The Latin American passports from Bern, also known as the "Ładoś Passports", helped their owners to avoid deportation to extermination camps and thus survive the Holocaust. Their factual number remains unknown, but the serial numbers and Silberschein reports allow estimating it as over 8,000. According to Ambassador Kumoch, the work on the "Ładoś List” has enabled us to recreate about 40% of the names of these people, as well as to find hundreds of survivors.
"The work on the list will be continued and the Institute of National Remembrance will fully support the initiative. This type of research is the responsibility of historians. After all, we are talking about one of the biggest operations aimed at counteracting the Holocaust known in the history of diplomacy. Not only Polish but also world-wide, " emphasized Dr Szpytma.
Alongside the Embassy of the Republic of Poland and the Institute of National Remembrance, the Pilecki Institute, the Auschwitz-Birkenau Memorial and Museum, the Jewish Historical Institute as well as Polish, Israeli, American and Dutch genealogists, microhistorians, survivors and their relatives have all participated in the work on the verification of the surnames. "What we are dealing with here is an endeavor which has in one way or another helped thousands of people survive the Holocaust " said Ambassador Kumoch.
The so –called “Ładoś List” is to be published this year.
Diplomats belonging to the so-called “Ładoś Group”, operating during the war in the Polish Embassy in Bern, Switzerland, saved the lives of Jews by issuing forged passports for them. Polish diplomats and activists of Jewish organizations obtained passports from Latin American countries, which were then sent to Jews in occupied Europe. These were mainly passports from Paraguay, El Salvador, Honduras, Bolivia, Peru and Haiti, which prevented their holders in ghettos from deportation to German extermination camps. Instead, their owners were sent to internment camps, where some of them lived to see the end of the war.

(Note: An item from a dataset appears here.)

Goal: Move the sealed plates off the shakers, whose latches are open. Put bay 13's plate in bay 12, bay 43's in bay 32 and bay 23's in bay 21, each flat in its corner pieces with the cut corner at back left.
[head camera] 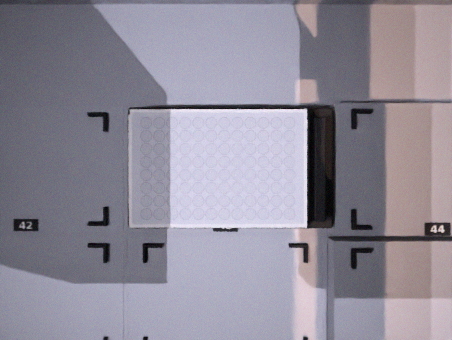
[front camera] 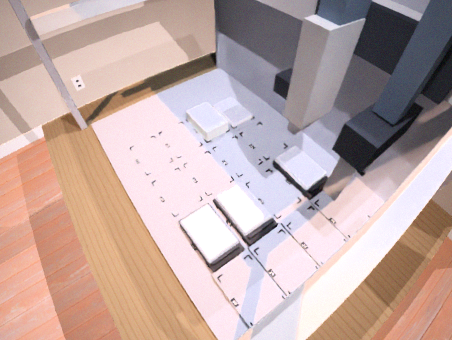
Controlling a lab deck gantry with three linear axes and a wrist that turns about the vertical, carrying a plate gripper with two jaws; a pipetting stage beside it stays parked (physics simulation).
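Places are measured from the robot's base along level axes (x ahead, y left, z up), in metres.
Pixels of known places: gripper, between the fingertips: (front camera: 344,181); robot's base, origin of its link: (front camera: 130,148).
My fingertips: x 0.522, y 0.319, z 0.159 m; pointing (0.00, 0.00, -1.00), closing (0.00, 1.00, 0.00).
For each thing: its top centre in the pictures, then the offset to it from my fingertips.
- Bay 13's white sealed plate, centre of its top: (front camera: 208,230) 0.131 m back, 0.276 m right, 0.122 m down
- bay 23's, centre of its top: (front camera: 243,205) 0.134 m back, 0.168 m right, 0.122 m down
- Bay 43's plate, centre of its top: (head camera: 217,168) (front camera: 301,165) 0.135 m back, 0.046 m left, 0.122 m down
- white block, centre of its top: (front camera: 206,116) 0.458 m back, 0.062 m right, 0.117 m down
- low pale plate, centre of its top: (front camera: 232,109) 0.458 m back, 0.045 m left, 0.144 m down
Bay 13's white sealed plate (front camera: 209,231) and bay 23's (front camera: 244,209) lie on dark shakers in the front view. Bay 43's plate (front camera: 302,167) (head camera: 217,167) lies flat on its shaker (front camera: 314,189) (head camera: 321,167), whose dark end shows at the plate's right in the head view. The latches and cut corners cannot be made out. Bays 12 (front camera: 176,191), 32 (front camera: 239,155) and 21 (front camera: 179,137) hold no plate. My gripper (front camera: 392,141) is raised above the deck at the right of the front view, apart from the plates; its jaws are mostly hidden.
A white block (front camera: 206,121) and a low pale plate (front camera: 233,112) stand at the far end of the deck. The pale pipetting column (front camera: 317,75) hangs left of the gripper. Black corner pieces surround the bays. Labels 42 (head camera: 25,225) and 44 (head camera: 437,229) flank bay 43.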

The members of the group were involved in the production of illegal passports from at least 1941 and continued their activities virtually until the end of the Holocaust. The “Ładoś Group” consisted of: Aleksander Ładoś, the Ambassador of the Republic of Poland to Bern, his Deputy Stefan Ryniewicz, Consul Konstanty Rokicki, as well as the Attache of the Embassy, Juliusz Kuehl. Their partners were two Jewish organizations - the RELICO Committee headed by Abraham Silberschein and the Swiss branch of Aguda Yisroel led by Chaim Eiss.